In assessing this issue, OSFI concluded that the mode of issuance (prospectus, commercial paper exemption, or accredited investor exemption) did not have any bearing on the determination of whether the Notes Program constituted business in Canada.

Conclusion:

OSFI concluded that, for the purpose of Part XII of the Bank Act , an Issuer that would establish a Notes Program in accordance with the facts set out above would not be engaging in or carrying on business in Canada, nor would it be doing so through a nominee or agent.

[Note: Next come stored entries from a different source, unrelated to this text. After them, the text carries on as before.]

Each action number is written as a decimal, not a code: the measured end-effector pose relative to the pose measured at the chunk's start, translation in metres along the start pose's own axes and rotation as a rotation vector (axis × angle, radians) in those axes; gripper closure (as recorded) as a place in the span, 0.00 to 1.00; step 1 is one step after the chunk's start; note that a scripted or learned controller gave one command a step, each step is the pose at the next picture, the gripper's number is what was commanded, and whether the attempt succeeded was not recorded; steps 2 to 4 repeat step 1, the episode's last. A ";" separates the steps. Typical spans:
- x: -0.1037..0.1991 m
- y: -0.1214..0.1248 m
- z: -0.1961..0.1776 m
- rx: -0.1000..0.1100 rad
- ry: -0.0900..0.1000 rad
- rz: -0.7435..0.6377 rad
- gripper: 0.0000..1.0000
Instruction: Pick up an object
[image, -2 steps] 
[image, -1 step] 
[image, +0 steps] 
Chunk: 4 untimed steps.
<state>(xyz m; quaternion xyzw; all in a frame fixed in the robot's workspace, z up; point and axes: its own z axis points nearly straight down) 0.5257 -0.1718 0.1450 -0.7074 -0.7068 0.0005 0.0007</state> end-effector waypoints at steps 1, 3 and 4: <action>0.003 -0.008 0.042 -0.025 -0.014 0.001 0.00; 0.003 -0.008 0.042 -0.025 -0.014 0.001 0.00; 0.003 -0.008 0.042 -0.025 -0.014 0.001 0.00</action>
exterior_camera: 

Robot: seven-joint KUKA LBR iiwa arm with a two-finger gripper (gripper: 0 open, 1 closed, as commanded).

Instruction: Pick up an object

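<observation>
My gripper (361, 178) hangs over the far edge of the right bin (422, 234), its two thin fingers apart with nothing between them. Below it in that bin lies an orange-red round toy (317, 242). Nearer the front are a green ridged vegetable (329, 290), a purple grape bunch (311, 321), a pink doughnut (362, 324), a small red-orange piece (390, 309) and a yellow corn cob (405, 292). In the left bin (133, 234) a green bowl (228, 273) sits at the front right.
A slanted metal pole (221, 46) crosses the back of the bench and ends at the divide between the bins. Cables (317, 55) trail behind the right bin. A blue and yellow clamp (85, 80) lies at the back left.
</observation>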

To avoid investor confusion, it is expected that appropriate measures will be taken to ensure that the Note holders are aware that the Notes are not issued in the course of the regulated Canadian operations of the Issuer, and are not deposits insured by the Canada Deposit Insurance Corporation.

Legislative References:

Paragraphs 510(1)(a) and (b) of the BA provide that, except as permitted by Part XII of the BA, a FB or an EAFB shall not, in Canada, engage in or carry on any business that a bank is permitted to engage in or carry on under the BA, or any other business, or maintain a branch in Canada for any purpose;

Subsection 510(2) and (3) of the BA provide that, for the purposes of Part XII of the BA, a FB or an EAFB is deemed to be carrying out or have carried out anything prohibited by subsection (1) if it is carried out by a nominee or agent of the FB or EAFB acting as such.

Table of Concordance:

The legislation of other federal financial institutions does not contain similar provisions.